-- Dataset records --
===

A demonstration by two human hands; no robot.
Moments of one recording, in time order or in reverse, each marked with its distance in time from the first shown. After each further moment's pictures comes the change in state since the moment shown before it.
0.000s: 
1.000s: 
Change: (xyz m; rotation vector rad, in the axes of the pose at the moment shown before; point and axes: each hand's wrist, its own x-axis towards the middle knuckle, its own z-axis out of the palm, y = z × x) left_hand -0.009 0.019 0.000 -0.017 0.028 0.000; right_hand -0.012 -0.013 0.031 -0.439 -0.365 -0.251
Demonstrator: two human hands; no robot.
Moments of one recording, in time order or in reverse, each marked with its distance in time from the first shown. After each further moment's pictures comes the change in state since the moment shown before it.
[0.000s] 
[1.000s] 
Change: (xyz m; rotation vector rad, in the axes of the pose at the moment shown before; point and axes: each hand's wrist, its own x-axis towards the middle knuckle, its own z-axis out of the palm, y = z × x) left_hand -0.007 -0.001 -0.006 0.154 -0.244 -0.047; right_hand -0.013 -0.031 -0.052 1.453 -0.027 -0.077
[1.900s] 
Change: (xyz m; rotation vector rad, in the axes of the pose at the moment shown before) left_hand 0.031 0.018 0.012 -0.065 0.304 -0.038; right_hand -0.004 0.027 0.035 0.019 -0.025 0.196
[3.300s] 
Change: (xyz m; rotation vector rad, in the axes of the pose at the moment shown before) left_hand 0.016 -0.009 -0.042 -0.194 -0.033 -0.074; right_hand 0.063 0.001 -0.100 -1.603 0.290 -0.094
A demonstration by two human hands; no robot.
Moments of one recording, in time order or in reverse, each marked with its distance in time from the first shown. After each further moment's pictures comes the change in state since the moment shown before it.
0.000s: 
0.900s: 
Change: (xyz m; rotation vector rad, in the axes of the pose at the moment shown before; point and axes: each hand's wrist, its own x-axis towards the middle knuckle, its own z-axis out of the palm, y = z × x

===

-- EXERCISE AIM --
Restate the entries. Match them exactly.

-- YOUR RESPONSE --
A demonstration by two human hands; no robot.
Moments of one recording, in time order or in reverse, each marked with its distance in time from the first shown. After each further moment's pictures comes the change in state since the moment shown before it.
0.000s: 
1.000s: 
Change: (xyz m; rotation vector rad, in the axes of the pose at the moment shown before; point and axes: each hand's wrist, its own x-axis towards the middle knuckle, its own z-axis out of the palm, y = z × x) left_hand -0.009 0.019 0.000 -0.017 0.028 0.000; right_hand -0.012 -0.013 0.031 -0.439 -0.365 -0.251
Demonstrator: two human hands; no robot.
Moments of one recording, in time order or in reverse, each marked with its distance in time from the first shown. After each further moment's pictures comes the change in state since the moment shown before it.
[0.000s] 
[1.000s] 
Change: (xyz m; rotation vector rad, in the axes of the pose at the moment shown before; point and axes: each hand's wrist, its own x-axis towards the middle knuckle, its own z-axis out of the palm, y = z × x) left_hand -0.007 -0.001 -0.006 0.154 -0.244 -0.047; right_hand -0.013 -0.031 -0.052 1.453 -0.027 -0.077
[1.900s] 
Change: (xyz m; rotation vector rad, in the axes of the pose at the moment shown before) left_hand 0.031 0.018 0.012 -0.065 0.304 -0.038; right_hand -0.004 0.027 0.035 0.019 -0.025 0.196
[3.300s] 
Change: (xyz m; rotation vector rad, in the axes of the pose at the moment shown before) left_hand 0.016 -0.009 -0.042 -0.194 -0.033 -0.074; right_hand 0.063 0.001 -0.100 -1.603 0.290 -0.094
A demonstration by two human hands; no robot.
Moments of one recording, in time order or in reverse, each marked with its distance in time from the first shown. After each further moment's pictures comes the change in state since the moment shown before it.
0.000s: 
0.900s: 
Change: (xyz m; rotation vector rad, in the axes of the pose at the moment shown before; point and axes: each hand's wrist, its own x-axis towards the middle knuckle, its own z-axis out of the palm, y = z × x

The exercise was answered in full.